Элсульфавирин индуцирует активность изоферментов CYP2B6 и CYP3A4 и может снижать концентрацию в плазме и, следовательно, уменьшать активность лекарственных средств, являющихся субстратами данных изоферментов. Совместный прием данных лекарственных средств должен проводиться с осторожностью.

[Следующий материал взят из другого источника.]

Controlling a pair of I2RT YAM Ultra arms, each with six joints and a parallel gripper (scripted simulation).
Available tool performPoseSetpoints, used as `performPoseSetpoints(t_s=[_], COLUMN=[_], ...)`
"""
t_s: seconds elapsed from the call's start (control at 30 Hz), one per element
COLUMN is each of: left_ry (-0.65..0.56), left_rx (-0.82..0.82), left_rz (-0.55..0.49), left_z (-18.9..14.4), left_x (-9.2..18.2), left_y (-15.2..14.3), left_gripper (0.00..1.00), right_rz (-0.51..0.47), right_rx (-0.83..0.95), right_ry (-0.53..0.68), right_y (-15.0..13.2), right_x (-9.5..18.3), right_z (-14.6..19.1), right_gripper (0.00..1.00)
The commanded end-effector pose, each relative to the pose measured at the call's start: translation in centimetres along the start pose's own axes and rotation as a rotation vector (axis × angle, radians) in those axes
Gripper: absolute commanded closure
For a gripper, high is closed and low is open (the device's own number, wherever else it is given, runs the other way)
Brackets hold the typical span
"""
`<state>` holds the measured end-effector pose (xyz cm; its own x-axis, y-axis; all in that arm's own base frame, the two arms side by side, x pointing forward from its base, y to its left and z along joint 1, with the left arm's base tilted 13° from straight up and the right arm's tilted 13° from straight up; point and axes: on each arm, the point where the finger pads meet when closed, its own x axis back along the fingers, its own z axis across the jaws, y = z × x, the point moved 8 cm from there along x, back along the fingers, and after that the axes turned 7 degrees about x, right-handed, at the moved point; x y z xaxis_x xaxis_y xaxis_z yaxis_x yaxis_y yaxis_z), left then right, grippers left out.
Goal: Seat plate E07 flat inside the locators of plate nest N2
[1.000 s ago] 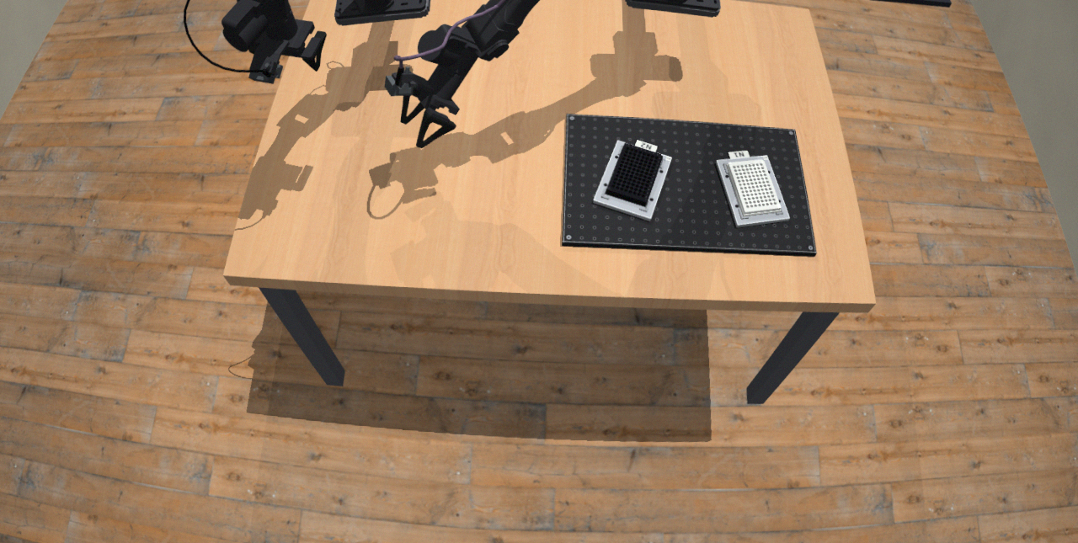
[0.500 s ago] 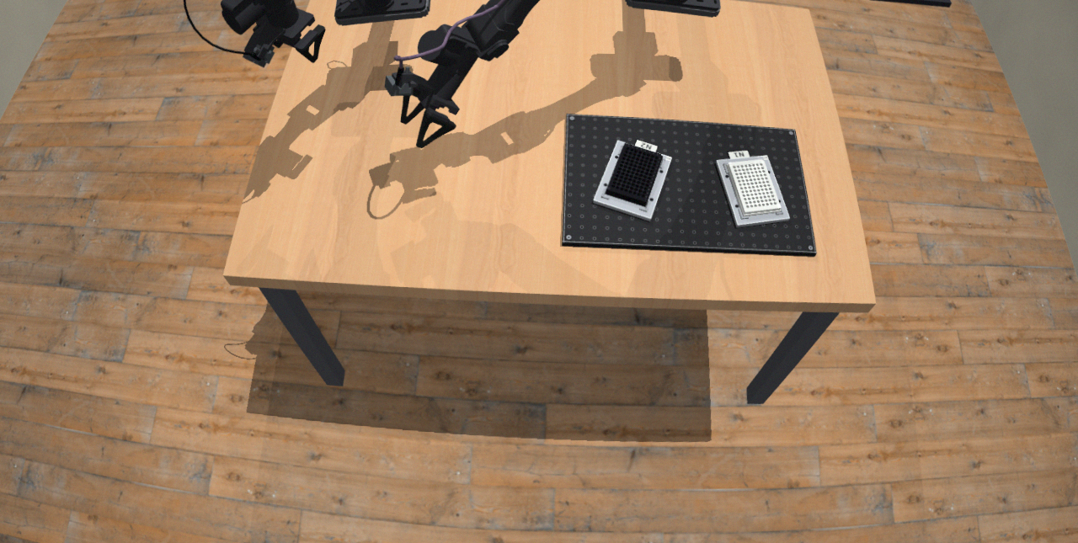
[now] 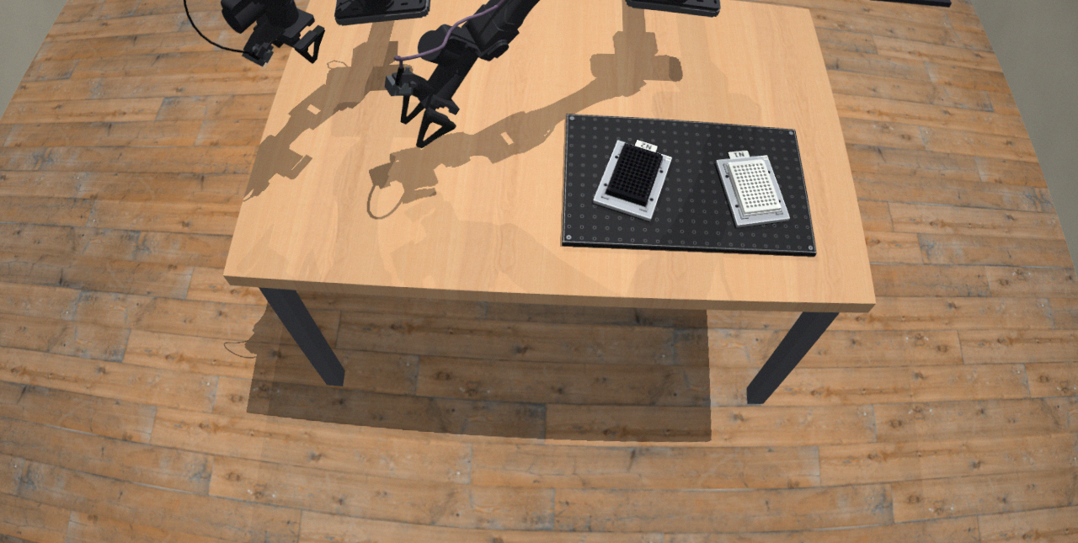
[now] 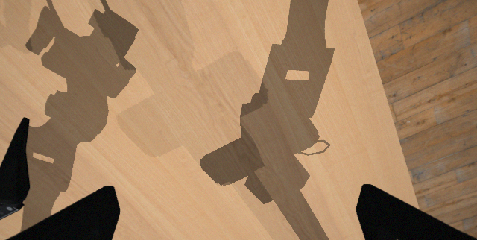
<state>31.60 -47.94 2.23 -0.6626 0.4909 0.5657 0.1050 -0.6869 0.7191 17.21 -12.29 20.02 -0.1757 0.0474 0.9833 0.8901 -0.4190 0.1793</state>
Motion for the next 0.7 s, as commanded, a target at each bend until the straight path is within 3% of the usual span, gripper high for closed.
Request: performPoseSetpoints(t_s=[0.0, 0.67], left_ry=[0.002, 0.047], left_rx=[0.007, 0.132], left_rz=[-0.029, 0.136], left_z=[0.1, 6.2], left_x=[0.5, 1.1], left_y=[1.2, -1.2], left_gripper=[0.00, 0.00], right_rz=[-0.049, -0.049], right_rx=[-0.021, -0.021], right_ry=[-0.001, -0.001], right_y=[-0.1, -0.1], right_x=[0.5, 0.5], right_z=[-0.2, -0.2], right_gripper=[0.00, 0.00])
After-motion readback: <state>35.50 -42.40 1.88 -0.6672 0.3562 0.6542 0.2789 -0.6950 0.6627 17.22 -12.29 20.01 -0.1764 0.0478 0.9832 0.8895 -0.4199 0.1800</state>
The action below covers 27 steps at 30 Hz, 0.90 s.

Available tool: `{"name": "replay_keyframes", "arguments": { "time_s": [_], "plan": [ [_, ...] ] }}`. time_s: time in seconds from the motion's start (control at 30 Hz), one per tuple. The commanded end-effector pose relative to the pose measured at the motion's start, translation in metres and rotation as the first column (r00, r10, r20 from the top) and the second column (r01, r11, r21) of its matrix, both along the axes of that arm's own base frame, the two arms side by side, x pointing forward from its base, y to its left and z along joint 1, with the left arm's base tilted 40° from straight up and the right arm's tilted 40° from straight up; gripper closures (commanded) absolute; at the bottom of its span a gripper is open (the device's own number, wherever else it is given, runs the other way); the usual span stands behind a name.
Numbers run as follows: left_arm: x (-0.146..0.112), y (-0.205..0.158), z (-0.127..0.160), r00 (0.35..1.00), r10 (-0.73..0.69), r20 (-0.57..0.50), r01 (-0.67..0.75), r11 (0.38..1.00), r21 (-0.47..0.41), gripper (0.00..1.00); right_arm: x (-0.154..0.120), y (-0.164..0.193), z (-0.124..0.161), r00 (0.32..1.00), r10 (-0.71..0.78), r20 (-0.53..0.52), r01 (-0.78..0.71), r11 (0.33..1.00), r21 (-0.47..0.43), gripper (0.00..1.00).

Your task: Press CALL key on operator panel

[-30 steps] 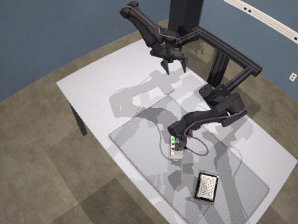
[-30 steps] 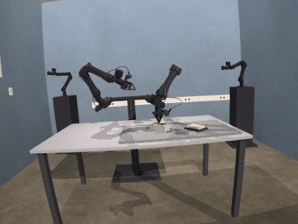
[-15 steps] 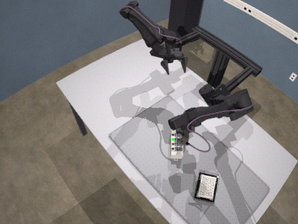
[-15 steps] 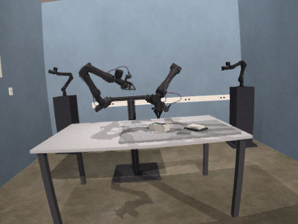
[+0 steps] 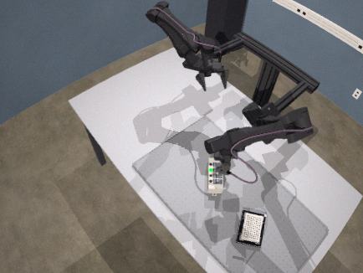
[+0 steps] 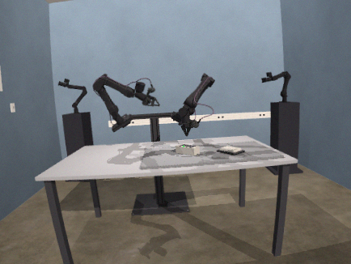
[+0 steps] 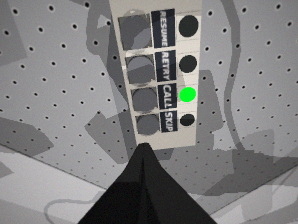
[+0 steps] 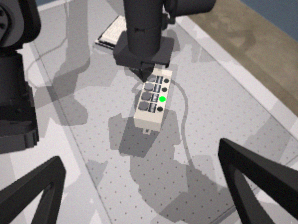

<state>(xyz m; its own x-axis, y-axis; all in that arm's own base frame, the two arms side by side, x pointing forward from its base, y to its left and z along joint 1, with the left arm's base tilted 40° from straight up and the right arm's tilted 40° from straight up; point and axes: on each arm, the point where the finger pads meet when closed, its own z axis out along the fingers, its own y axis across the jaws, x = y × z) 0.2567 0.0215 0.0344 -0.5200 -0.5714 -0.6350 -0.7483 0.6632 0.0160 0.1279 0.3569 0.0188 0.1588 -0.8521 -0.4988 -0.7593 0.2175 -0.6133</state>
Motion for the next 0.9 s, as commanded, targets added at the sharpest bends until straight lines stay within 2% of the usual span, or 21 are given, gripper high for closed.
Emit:
{"name": "replay_keyframes", "arguments": {
  "time_s": [0.0,0.87],
  "plan": [
    [0.006,-0.0061,0.0134,0.999,-0.008,0.039,0.008,1.0,-0.001,1.0,-0.0041,0.0041,0.0029,1.0,0.02,-0.004,-0.02,1.0,0.009,0.0],
    [0.0016,-0.0041,0.0073,1.0,-0.004,0.017,0.004,1.0,-0.001,1.0,-0.0041,0.0041,0.0029,1.0,0.02,-0.004,-0.02,1.0,0.009,0.0]
  ]
}}
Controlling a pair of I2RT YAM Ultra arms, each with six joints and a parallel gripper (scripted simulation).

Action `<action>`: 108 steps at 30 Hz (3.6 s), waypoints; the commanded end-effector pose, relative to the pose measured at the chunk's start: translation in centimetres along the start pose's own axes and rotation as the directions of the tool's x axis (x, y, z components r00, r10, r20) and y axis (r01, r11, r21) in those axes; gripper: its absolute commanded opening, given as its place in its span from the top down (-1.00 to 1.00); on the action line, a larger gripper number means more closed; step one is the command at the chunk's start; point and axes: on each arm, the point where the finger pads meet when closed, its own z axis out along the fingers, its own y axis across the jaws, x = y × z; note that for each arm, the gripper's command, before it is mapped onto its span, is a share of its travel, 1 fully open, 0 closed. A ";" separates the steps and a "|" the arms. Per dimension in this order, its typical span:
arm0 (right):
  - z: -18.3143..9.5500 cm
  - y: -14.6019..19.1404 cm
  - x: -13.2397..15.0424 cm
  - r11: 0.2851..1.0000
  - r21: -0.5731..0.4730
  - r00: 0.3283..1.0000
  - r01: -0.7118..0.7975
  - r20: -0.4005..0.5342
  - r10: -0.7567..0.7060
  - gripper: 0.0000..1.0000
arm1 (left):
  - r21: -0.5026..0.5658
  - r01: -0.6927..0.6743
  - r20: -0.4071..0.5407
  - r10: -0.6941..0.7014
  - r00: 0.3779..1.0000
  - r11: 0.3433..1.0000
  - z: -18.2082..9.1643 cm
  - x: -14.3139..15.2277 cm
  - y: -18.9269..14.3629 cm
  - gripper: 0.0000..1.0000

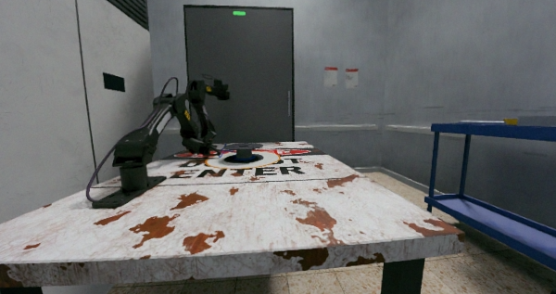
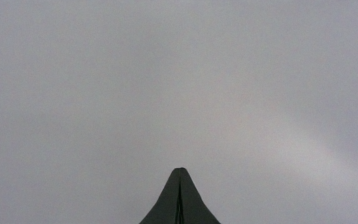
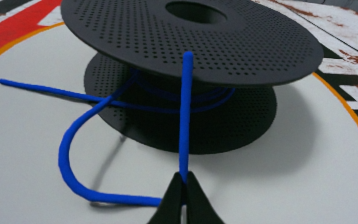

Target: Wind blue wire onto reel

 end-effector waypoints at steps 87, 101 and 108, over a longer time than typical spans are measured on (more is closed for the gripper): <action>0.0 0.9 -0.3 0.999 -0.018 0.999 -0.032 0.008 0.032 1.00 | 0.890 0.066 0.112 0.357 0.927 -0.450 -60.5 12.3 -31.4 1.00; 0.0 0.9 -0.3 0.999 -0.018 0.999 -0.032 0.008 0.032 1.00 | 0.974 0.111 0.078 0.757 0.649 -0.196 -60.1 20.1 -31.2 1.00; 0.0 0.9 -0.3 0.999 -0.018 0.999 -0.032 0.008 0.032 1.00 | 0.994 0.087 0.022 0.886 0.464 -0.070 -59.9 23.7 -31.2 1.00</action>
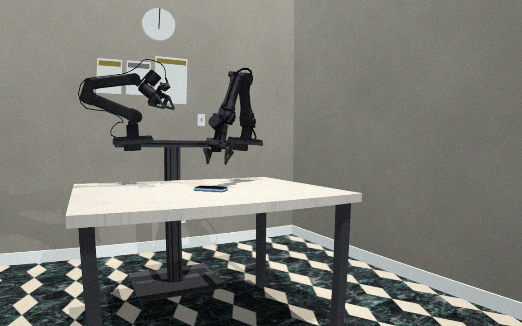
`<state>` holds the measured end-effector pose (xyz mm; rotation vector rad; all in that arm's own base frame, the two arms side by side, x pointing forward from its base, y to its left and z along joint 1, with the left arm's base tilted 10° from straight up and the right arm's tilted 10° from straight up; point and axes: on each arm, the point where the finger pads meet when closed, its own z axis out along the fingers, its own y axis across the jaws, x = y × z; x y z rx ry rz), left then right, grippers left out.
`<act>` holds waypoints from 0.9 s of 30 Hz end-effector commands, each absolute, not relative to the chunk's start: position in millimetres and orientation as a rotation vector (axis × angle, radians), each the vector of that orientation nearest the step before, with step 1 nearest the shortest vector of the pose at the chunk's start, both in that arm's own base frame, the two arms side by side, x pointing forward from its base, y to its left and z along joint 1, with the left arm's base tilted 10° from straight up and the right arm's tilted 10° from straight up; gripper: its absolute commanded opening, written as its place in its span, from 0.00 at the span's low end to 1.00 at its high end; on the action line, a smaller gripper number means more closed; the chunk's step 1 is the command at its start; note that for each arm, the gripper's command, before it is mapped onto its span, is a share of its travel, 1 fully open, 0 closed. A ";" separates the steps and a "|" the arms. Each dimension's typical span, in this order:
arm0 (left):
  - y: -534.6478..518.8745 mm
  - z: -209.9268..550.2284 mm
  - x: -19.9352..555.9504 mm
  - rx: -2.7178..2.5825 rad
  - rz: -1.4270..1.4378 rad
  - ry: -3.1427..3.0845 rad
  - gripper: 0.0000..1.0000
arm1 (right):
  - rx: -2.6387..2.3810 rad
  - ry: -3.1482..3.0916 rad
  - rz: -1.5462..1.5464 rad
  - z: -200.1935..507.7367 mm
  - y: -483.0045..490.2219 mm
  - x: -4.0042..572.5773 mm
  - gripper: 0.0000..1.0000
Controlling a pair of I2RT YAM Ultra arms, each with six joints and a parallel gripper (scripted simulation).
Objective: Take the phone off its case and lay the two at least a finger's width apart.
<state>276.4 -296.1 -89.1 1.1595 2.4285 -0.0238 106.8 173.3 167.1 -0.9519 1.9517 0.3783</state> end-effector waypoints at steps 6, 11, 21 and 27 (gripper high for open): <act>-308.8 -96.5 287.5 0.639 -0.013 2.649 0.98 | -0.896 1.936 0.397 145.0 169.4 119.3 1.00; -312.5 -105.2 291.0 0.344 -0.003 2.741 0.98 | -0.865 1.945 0.376 127.8 163.8 126.9 1.00; -317.2 -120.1 297.3 -0.221 0.013 2.840 0.98 | -0.835 1.956 0.353 111.4 157.9 133.9 1.00; -324.0 -131.8 305.3 -0.682 0.020 2.843 0.98 | -0.820 1.955 0.353 113.1 156.6 135.4 1.00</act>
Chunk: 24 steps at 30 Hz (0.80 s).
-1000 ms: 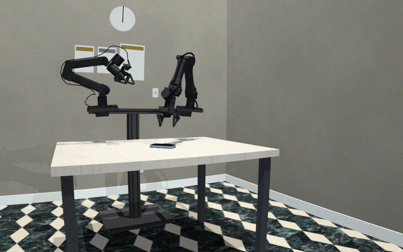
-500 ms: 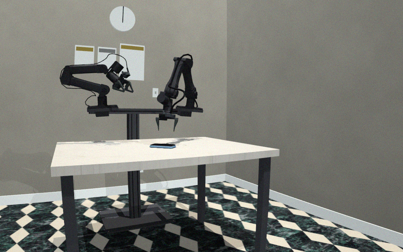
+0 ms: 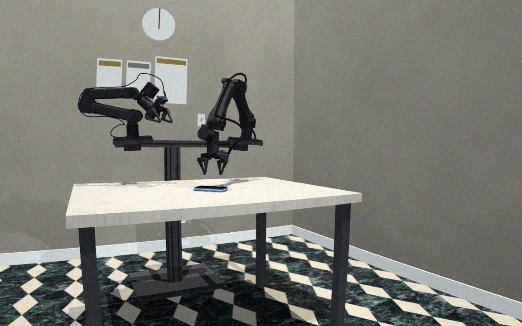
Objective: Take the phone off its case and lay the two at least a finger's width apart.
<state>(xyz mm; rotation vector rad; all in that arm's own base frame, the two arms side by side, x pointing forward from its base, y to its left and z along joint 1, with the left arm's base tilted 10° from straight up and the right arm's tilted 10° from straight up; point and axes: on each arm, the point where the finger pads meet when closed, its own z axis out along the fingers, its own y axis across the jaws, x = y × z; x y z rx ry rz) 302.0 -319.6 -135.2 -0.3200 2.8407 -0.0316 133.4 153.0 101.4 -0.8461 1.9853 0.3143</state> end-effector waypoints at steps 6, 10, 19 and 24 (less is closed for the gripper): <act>-330.4 -138.7 312.7 -0.934 0.017 2.809 0.98 | -0.820 1.955 0.353 113.0 156.6 135.4 1.00; -334.5 -142.2 318.2 -1.044 0.009 2.786 0.98 | -0.819 1.955 0.351 112.8 156.2 135.6 1.00; -341.0 -152.8 327.3 -1.055 -0.018 2.770 0.98 | -0.827 1.967 0.336 109.5 154.8 135.1 1.00; -339.6 -157.2 329.2 -1.060 -0.018 2.768 0.98 | -0.827 1.967 0.336 109.5 154.8 135.1 1.00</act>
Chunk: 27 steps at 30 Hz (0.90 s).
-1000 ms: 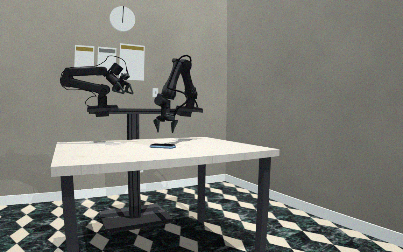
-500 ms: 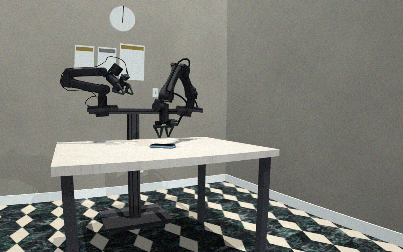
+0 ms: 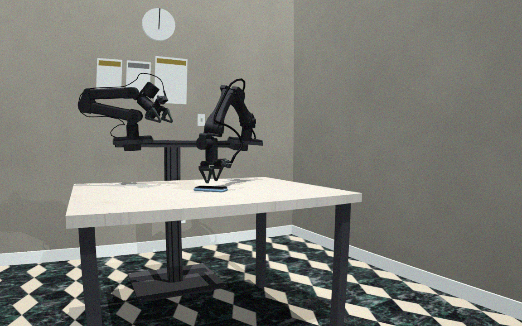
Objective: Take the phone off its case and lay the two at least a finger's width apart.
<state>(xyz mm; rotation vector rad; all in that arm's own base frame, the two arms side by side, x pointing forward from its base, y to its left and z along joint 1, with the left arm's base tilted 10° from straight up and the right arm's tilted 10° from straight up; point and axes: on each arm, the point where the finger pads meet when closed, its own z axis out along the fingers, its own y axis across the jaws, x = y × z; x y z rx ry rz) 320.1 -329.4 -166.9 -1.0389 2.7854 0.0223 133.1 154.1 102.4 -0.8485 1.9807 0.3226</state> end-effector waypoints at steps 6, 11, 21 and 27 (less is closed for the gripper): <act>-338.2 -165.3 329.4 -1.059 0.000 2.773 0.98 | -0.827 1.967 0.336 109.5 154.8 135.1 1.00; -341.9 -172.2 335.4 -1.060 0.000 2.772 0.96 | -0.827 1.967 0.336 109.5 154.8 135.1 1.00; -345.8 -184.4 341.6 -1.060 -0.025 2.766 0.85 | -0.827 1.967 0.336 109.5 154.8 135.1 1.00; -345.0 -188.3 341.5 -1.054 -0.027 2.767 0.81 | -0.827 1.967 0.336 109.5 154.8 135.1 1.00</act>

Субстраты изоферментов CYP2B6 и CYP3A4, активность которых может быть снижена при совместном приеме с элсульфавирином

Субстраты CYP2B6 и CYP3A4:

иммуносупрессоры (циклоспорин, такролимус, сиролимус);

химиотерапевтические средства (доцетаксел, тамоксифен, паклитаксел, циклофосфамид, доксорубицин, эрлотиниб, этопозид, ифосфамид, тенипозид, винбластин, винкристин, виндезин, иматиниб, сорафениб, сунитиниб, вемурафениб, темсиролимус, анастрозол, генфатиниб);

азольные противогрибковые средства (кетоконазол, итраконазол);

макролиды (кларитромицин, эритромицин, телитромицин; кроме азитромицина);

трициклические антидепрессанты (амитриптилин, кломипрамин, имипрамин, циклобензаприн);

селективные ингибиторы обратного захвата серотонина (циталопрам, норфлуоксетин, сертралин);

другие антидепрессанты (миртазапин, нефазодон, ребоксетин, венлафаксин, тразодон);

антипсихотики (галоперидол, арипипразол, рисперидон, зипрасидон, пимозид);

опиодные анальгетики (алфентанил, бупренорфин, кодеин, фентанил, гидрокодон, метадон, левацетилметадол, трамадол);

бензодиазепины (алпразолам, мидазолам, триазолам, диазепам);

снотворные средства (зопиклон, залеплон, золпидем);

статины (аторвастатин, ловастатин, симвастатин, церивастатин; кроме правастатина и розувастатина);

блокаторы кальциевых каналов (дилтиазем, фелодипин, нифедипин, верапамил, амлодипин, лерканидипин, нитрендипин, нисолдипин, бепридил);

антиаритмики (амиодарон, дронедарон, хинидин);

ингибиторы ФДЭ5 (силденафил, тадалафил);

агонисты и антагонисты половых гормонов (финастерид, эстрадиол, прогестерон, этинилэстрадиол, тестостерон, торемифен, бикалутамид);

антагонисты гистаминовых Н₁-рецепторов (терфенадин, астемизол, хлорфенамин);

ингибиторы протеазы ВИЧ (индинавир, ритонавир, саквинавир, нелфинавир);

некоторые ГКС (будесонид, гидрокортизон, дексаметазон).

Другие субстраты CYP2B6:

бупропион, вальпроевая кислота, метоксетамин, пропофол, эфавиренз.

Другие субстраты CYP3A4:

апрепитант, буспирон, варфарин, дапсон, домперидон, донепезил, кофеин, клопидогрел, лидокаин, монтелукаст, натеглинид, невирапин, омепразол, ондансетрон, пропранолол, салметерол, цизаприд, эплеренон, алкалоиды спорыньи (эрготамин, дигидроэрготамин, эргоновин, метилэргоновин).